Don’t judge a book by its cover — judge it by the hashtags that have swept over Barnes & Noble aisles like a fever, peeling away genre labels to hoist neon signs pointing to your next “For You page” gem. Judge it by how neatly you can fit its deckled pages into a trope without breaking the spine, or by the enemies it constricts in between the lines. Regardless of the rise in somewhat tacky labels stamped across book covers, people are blowing off the layers of dust that have collected on their shelves, having found the oasis in the literary drought that spanned the last few years. But has TikTok truly become the literary crisis messiah, or has a more uninspired reason breathed life into the gasping corpse of printed works?

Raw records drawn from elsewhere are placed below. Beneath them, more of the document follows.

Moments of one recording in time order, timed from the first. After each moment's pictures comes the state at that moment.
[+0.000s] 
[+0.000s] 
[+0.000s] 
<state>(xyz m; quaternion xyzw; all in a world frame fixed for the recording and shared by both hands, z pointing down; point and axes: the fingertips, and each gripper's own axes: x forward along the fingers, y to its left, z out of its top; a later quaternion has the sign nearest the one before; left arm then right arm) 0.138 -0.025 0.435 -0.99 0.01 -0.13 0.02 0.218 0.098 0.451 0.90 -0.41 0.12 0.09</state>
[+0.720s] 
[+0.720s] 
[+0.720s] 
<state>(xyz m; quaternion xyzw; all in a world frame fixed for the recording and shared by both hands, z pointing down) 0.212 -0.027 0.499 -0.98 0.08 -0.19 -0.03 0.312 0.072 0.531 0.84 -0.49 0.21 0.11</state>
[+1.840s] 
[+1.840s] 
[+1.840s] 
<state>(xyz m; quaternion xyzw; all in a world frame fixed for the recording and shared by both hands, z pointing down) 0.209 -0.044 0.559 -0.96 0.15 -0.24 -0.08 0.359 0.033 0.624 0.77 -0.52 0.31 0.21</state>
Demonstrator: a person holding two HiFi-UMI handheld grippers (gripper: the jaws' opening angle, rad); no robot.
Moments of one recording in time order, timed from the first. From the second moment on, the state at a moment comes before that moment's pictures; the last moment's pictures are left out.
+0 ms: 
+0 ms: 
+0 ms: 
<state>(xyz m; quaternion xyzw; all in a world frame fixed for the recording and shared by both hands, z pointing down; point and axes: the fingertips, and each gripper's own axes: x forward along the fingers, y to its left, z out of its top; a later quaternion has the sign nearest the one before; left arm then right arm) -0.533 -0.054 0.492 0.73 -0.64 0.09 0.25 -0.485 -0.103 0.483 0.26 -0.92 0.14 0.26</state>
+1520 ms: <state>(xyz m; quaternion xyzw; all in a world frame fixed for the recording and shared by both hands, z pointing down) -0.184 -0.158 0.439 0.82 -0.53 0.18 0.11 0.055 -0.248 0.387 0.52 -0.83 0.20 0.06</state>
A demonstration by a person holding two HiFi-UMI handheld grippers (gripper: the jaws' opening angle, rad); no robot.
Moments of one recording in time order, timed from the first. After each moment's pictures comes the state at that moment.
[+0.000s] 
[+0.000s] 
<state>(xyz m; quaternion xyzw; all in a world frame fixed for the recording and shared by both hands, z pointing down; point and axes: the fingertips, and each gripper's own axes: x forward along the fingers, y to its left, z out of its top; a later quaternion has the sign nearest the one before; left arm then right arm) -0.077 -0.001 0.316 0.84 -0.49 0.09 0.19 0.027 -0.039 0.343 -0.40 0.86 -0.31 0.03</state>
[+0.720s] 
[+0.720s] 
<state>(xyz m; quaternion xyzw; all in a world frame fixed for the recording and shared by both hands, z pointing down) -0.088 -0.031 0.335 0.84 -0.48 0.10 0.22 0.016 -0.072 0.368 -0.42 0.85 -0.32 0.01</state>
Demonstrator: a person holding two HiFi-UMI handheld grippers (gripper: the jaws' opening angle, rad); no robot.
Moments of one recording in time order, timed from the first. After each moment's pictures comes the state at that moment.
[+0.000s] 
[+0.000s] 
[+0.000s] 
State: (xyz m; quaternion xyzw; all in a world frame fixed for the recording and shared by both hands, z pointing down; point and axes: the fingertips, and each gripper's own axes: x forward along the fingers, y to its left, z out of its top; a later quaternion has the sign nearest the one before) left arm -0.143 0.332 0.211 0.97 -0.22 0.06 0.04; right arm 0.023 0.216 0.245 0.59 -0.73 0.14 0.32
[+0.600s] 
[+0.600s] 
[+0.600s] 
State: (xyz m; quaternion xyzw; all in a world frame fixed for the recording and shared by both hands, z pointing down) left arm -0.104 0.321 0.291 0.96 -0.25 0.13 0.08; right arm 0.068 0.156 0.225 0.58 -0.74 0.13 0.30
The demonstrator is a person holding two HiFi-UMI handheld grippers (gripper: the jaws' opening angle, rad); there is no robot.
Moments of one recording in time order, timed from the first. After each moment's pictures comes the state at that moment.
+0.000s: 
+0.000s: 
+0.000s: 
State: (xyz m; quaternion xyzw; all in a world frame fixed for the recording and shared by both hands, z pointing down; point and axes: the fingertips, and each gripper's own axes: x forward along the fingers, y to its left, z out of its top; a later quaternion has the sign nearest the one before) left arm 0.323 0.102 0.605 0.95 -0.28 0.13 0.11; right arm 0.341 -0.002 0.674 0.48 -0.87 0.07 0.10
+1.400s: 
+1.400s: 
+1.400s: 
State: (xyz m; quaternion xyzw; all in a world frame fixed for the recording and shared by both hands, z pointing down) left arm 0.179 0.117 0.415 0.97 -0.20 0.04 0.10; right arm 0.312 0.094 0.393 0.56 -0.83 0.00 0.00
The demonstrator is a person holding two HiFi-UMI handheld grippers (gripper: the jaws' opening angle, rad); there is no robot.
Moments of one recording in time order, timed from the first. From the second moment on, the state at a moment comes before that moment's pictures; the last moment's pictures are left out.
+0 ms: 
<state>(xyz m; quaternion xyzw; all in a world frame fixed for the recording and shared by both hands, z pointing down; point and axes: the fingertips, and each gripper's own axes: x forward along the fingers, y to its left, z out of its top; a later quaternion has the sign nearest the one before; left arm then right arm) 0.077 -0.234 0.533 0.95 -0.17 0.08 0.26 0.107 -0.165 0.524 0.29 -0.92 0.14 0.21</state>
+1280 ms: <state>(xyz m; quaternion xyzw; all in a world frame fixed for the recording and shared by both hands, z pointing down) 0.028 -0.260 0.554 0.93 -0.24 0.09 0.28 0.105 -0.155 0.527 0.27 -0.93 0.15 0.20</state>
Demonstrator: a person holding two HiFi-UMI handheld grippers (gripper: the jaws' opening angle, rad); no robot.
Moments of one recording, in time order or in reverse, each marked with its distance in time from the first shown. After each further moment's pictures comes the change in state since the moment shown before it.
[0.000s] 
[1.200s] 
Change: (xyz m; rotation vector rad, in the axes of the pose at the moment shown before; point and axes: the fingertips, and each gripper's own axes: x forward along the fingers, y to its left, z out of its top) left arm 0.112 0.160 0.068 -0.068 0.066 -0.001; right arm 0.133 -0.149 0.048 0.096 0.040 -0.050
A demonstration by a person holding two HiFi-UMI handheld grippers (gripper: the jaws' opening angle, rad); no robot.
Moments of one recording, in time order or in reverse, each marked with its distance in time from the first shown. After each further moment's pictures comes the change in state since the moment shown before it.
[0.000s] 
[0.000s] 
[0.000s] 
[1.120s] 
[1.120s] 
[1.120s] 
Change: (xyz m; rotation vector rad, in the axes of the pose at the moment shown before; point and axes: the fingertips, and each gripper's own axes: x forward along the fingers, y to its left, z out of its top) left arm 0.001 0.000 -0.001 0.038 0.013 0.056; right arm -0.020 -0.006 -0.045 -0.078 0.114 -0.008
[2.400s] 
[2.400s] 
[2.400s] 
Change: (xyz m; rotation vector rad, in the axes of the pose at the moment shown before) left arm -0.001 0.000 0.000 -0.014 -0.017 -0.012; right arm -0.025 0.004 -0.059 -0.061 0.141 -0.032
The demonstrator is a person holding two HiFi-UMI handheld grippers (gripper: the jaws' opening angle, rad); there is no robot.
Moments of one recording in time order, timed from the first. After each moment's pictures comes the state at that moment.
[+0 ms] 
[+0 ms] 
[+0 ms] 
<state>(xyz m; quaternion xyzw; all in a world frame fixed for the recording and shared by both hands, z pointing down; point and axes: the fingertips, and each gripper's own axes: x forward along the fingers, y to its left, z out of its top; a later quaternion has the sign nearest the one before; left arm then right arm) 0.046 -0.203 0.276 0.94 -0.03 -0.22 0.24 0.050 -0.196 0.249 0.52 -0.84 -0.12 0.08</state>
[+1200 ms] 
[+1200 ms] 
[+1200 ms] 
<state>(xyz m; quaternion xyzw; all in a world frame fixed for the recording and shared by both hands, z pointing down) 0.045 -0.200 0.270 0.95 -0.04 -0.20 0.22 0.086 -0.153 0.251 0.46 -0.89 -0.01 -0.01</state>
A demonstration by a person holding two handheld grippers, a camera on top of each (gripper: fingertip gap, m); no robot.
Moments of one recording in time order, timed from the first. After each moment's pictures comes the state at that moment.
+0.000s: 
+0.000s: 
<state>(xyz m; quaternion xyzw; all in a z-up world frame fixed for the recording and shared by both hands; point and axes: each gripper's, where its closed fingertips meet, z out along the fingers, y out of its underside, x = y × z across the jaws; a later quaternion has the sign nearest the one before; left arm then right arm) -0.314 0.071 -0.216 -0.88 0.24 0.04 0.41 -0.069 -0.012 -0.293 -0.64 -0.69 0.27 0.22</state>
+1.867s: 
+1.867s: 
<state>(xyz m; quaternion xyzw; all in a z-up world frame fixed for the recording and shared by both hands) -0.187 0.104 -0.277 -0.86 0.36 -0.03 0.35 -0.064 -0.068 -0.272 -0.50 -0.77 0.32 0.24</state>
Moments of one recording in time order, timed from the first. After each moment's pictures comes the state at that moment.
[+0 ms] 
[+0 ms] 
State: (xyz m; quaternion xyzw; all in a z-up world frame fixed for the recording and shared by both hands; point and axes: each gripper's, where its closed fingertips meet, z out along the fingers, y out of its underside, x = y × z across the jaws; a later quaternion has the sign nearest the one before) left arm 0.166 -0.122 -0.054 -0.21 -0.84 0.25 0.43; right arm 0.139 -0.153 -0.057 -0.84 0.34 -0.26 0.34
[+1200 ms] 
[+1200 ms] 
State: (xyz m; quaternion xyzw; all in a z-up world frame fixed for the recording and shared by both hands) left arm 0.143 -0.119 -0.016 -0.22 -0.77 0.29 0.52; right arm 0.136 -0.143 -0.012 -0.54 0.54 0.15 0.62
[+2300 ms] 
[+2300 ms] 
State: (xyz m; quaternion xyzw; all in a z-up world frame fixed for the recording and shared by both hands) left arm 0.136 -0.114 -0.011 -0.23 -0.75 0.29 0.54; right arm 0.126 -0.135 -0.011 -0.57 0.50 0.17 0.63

According to Accio, BookTok has driven over 9% growth in the American print book market, and the hashtag itself has accumulated over 90 billion views on TikTok alone. For a generation that grew up with Kindles and long-form video essays, a 15-second video sending someone to a bookstore feels close to a miracle — albeit a rehearsed one, reducing the novel’s worth to its promotability. Walk through the BookTok section of any store and among their shelves, a pattern emerges, as the spines blur into jewel tones and elaborate fantasy armor. Instead of description, the blurb is filled with promises. According to Swimpress, this “tropification” of literature is when the label becomes the sale.
The mechanics are not mysterious. The publishing industry has always followed trends, but it becomes a problem when pressure mounts on authors to write and release content at detrimental speeds. On the flip side, when readers consume books in quick succession without taking time to properly engage with the material, book review platforms like Fable and StoryGraph exacerbate this by introducing streaks and annual goals. Reading itself, becomes an Olympic sport.
But the comments in turn of “people are reading wrong” serves to be its own intellectual laziness, only contributing to the misconception that popular books on social media are always poorly written. Defining the quality of a book is ultimately as arbitrary as it is subjective. The literary establishment’s traditional gatekeepers have historically favored a narrow vision of what literature should be. BookTok has actively challenged this elitist view and encouraged young readers to engage with books at their own pace.
It remains to be seen whether BookTok is good or bad for reading. The way books are consumed is closing the door on the kind of reading that actually changes readers. The differences live somewhere in the slowness, in long paragraphs and third-person narration and dynamic ideas, precisely what BookTok lacks in its whirlwind of words and trending audios. Regardless, the dust on the shelf is gone. What we place on it remains the question.